- _Exercise prompt_:
Each line with the word "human" must appear in the answer, copied from the records.

Records drawn from a dataset
****************************************

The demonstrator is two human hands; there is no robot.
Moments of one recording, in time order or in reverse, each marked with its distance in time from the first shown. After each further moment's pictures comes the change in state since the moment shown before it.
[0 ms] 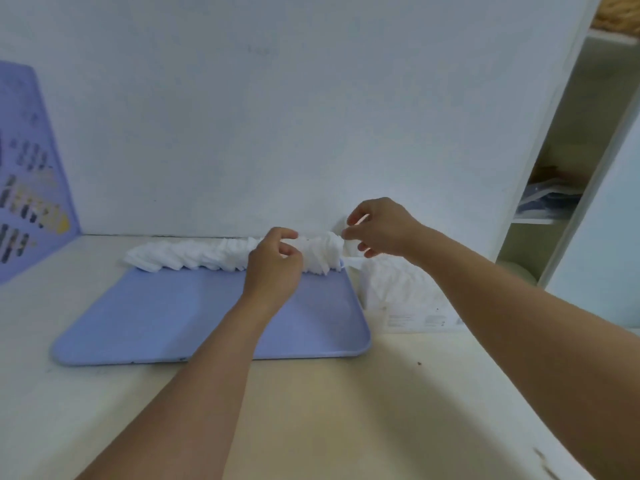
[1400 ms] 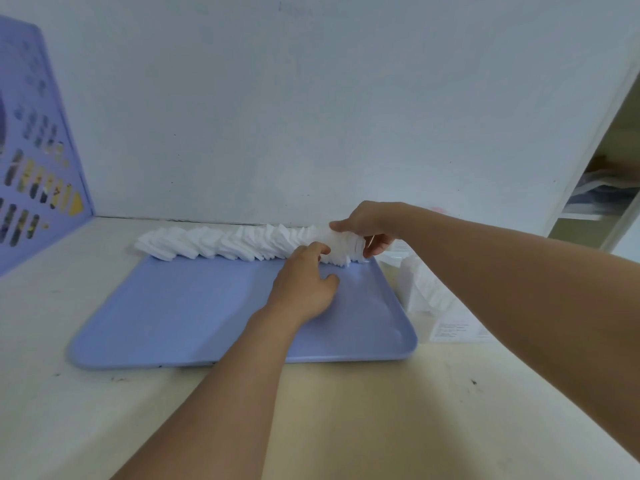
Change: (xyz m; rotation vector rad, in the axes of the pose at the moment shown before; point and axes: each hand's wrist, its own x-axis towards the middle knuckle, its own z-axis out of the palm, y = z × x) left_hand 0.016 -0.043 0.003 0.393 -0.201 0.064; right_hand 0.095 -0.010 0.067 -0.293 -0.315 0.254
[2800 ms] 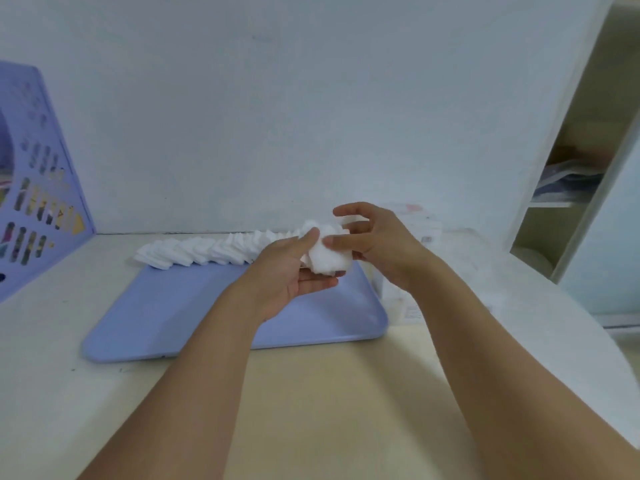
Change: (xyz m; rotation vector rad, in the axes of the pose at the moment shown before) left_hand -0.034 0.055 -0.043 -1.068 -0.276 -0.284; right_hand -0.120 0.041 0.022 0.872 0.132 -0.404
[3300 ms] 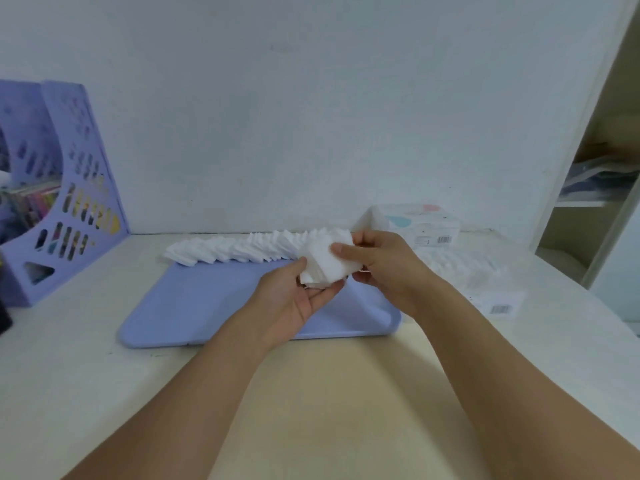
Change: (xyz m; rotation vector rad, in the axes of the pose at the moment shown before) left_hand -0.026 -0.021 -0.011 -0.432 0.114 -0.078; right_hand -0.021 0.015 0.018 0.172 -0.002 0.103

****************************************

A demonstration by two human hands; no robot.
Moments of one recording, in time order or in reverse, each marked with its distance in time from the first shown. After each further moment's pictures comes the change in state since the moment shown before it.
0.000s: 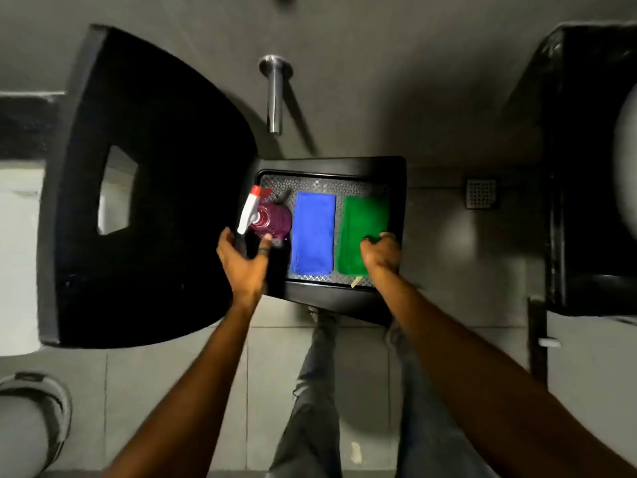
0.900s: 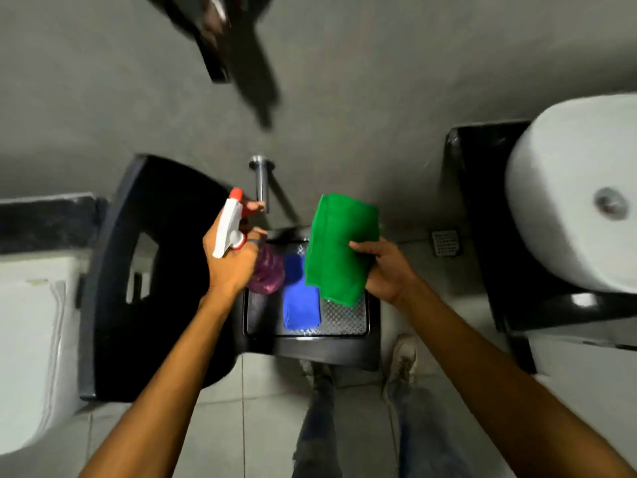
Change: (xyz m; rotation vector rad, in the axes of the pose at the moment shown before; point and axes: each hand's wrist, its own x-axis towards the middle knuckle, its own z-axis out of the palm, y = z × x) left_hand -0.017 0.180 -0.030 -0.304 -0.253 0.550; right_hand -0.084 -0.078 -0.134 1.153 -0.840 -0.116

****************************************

- _Answer to this exercise_:
The demonstrator is two human hands; there is no robot.
A demonstration by two human hands; no robot.

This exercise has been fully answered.